Publicações Selecionadas
Entre as publicações mais influentes de Lake estão:
- Lake, B. M., Salakhutdinov, R., & Tenenbaum, J. B. (2015). Human-level concept learning through probabilistic program induction. Science, 350(6266), 1332-1338.
- Lake, B. M., Ullman, T. D., Tenenbaum, J. B., & Gershman, S. J. (2017). Building machines that learn and think like people. Behavioral and Brain Sciences, 40, e253.
- Lake, B. M., & Baroni, M. (2018). Generalization without systematicity: On the compositional skills of sequence-to-sequence recurrent networks. ICML.
- Lake, B. M. (2019). Compositional generalization through meta-sequence-to-sequence learning. NeurIPS.

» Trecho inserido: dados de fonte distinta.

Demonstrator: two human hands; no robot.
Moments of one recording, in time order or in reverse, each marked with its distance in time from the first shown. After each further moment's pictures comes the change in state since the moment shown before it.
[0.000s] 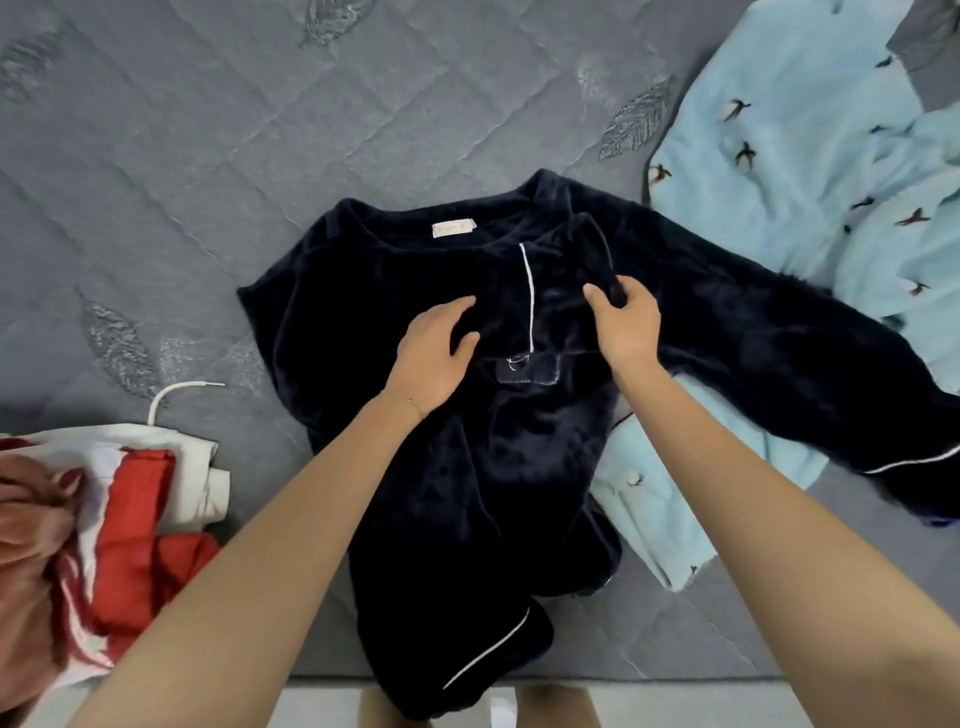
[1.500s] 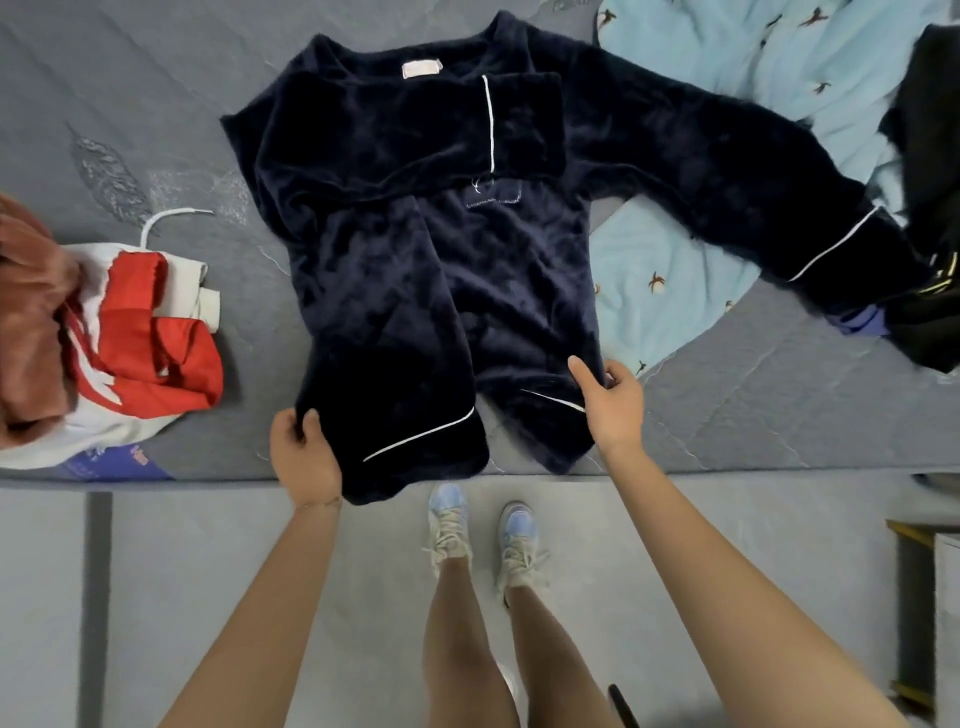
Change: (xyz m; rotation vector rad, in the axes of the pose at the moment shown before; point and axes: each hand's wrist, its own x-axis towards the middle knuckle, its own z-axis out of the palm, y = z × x) left_hand -0.316 -0.126 0.102 -0.443 0.778 -0.457; right_hand -0.261 0.191 -0.087 0.130 0.010 0.164
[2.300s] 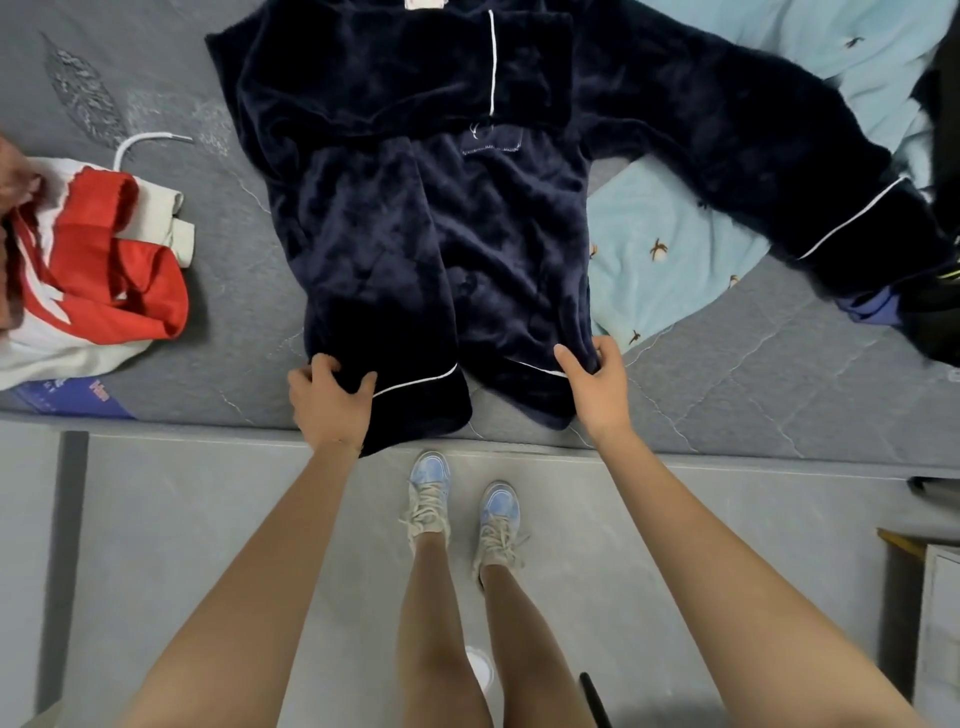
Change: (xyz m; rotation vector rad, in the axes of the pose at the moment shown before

Esses trabalhos moldaram debates sobre a natureza da generalização e o futuro da pesquisa em IA.
Impacto no Campo
A insistência de Lake em trazer a ciência cognitiva de volta à IA influenciou uma nova geração de pesquisadores. Suas críticas ao aprendizado profundo levaram muitos a reconsiderar as suposições por trás dos modelos em larga escala. Enquanto alguns descartaram suas visões como excessivamente pessimistas, outros as veem como uma correção necessária à tendência do campo de equiparar escala com inteligência. Seu trabalho sobre Omniglot tornou-se um benchmark padrão para aprendizado de poucas amostras, e suas ideias sobre programas probabilísticos inspiraram numerosos estudos de acompanhamento.
Em resumo, Brendan Lake se destaca como uma voz líder defendendo uma abordagem mais centrada no humano para a inteligência artificial. Ao unir ciência cognitiva e aprendizado de máquina, ele fez contribuições duradouras para ambos os campos e continua a desafiar a comunidade de IA a mirar mais alto do que mero reconhecimento de padrões.